Le refuge de l'Aigle est rénové

Le refuge de l'Aigle est fini !

Situé à 3450 m d'altitude, « l'Aigle » appartient depuis plus d'un siècle au club très fermé des refuges mythiques. Réservé aux alpinistes initiés et passionnés, sur les pas de Pierre Gaspard, vainqueur de la Meije et de ses arêtes en 1877, il est l'un des plus anciens refuges construits par le Club alpin français.
Consciente de la nécessité de rénover et d'agrandir le refuge de l'Aigle, la FFCAM a entrepris depuis 1998 la réhabilitation du refuge. Le résultat des dernières études et de la concertation entre tous les partenaires ont abouti à un projet de confortement du refuge actuel au même endroit, avec une capacité de 30 places, en améliorant la gestion environnementale, la sécurité des alpinistes et les conditions d'hébergement et de travail des gardiens.

Quelles rénovations ?

La structure originelle du refuge est restaurée et protégée par une coque en bois massif contrecollé.

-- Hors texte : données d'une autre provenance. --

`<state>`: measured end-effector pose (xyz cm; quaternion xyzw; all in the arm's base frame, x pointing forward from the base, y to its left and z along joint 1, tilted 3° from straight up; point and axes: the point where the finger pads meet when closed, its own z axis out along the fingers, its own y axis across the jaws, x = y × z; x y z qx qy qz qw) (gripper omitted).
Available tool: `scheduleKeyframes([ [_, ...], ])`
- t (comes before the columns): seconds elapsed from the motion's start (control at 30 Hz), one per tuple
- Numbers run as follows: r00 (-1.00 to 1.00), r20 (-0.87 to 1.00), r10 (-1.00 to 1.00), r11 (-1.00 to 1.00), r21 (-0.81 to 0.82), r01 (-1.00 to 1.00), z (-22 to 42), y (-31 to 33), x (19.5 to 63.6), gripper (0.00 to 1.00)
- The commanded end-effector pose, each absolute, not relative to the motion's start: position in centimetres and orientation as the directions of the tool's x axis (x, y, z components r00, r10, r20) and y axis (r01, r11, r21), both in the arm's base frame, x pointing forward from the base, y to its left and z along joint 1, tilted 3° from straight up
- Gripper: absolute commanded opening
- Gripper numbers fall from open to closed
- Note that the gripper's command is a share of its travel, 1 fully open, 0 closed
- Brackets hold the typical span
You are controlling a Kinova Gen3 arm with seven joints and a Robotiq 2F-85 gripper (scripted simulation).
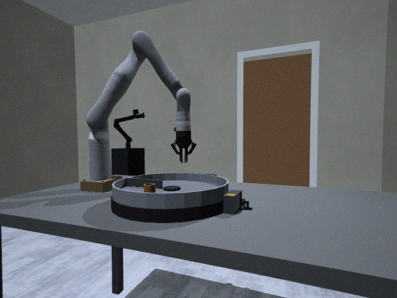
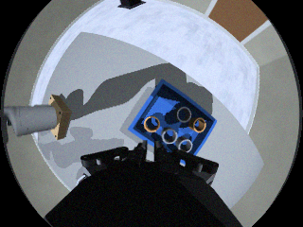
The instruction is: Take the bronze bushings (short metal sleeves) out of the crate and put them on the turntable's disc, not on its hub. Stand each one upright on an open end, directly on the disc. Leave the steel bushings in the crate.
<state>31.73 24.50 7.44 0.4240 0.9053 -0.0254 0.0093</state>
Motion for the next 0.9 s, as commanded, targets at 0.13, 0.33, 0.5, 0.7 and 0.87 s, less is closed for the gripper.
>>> scheduleKeyframes([
  [0.13,-0.67,-0.039,0.741,0.669,-0.04,0.742,7.2,26.7,31.3,0.12],
  [0.33,-0.68,-0.038,0.733,0.678,-0.04,0.734,7.1,27.6,31.1,0.12],
  [0.5,-0.681,-0.038,0.732,0.68,-0.04,0.733,7.1,27.7,31.1,0.12],
  [0.7,-0.681,-0.038,0.732,0.68,-0.04,0.733,7.1,27.7,31.1,0.12],
  [0.87,-0.681,-0.038,0.732,0.68,-0.04,0.733,7.1,27.7,31.1,0.12],
])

Cet écrin protecteur intègre un sas côté sud pour améliorer le confort de tous : un espace gardien, la cuisine et les locaux techniques côté Nord.
Chaque détail de l'architecture a été étudié pour que la volumétrie de l'ensemble conserve des proportions en harmonie avec le site.
L'organisation intérieure reste inchangée avec une grande salle commune ouverte sur trois niveaux de bat-flanc. La sécurité des alpinistes couchant en haut est assurée par une coursive surplombant la salle commune.

 

Esthétique du refuge

Le refuge de l'Aigle respecte « l'esprit » du refuge historique avec sa pièce unique, en conservant et en mettant en valeur la structure bois d'origine et le mobilier.

L'architecture du refuge reste simple et unitaire dans une forme élémentaire qui doit conserver un rapport poétique et symbolique au site.

Construction d'une façade du refuge

Focus sur la gestion des énergies et des ressources

Le chauffage est assuré par des panneaux solaires et l'électricité par des panneaux photovoltaïques installés sur la toiture. Le chauffage de l'eau se limite à la douche du gardien et à la vaisselle.
Ainsi l'énergie fossile gaz est réservée à la seule cuisson des aliments. Un groupe électrogène de secours permet la recharge des batteries en cas de mauvais temps prolongé.
Les besoins sont maîtrisés par un choix judicieux de l'ensemble des équipements : éclairage basse consommation, appareils de classe A. L'alimentation en eau potable est obtenue par l'eau de fonte du glacier remontée par pompage jusqu'à un réservoir et en mi- saison par l'eau de fonte de la neige. L'eau destinée à la consommation est traitée en fonction de sa qualité vérifiée au niveau du captage.

Coût opération : 1,6 millions d'euros

Autofinancement FFCAM : 38 %

Investissements partenaires financiers : 62 %

38 % FNADT, 15 % région Provence - Alpes - Côte d'Azur, 7 % département des Hautes-Alpes, 2 % Agence de l'eau.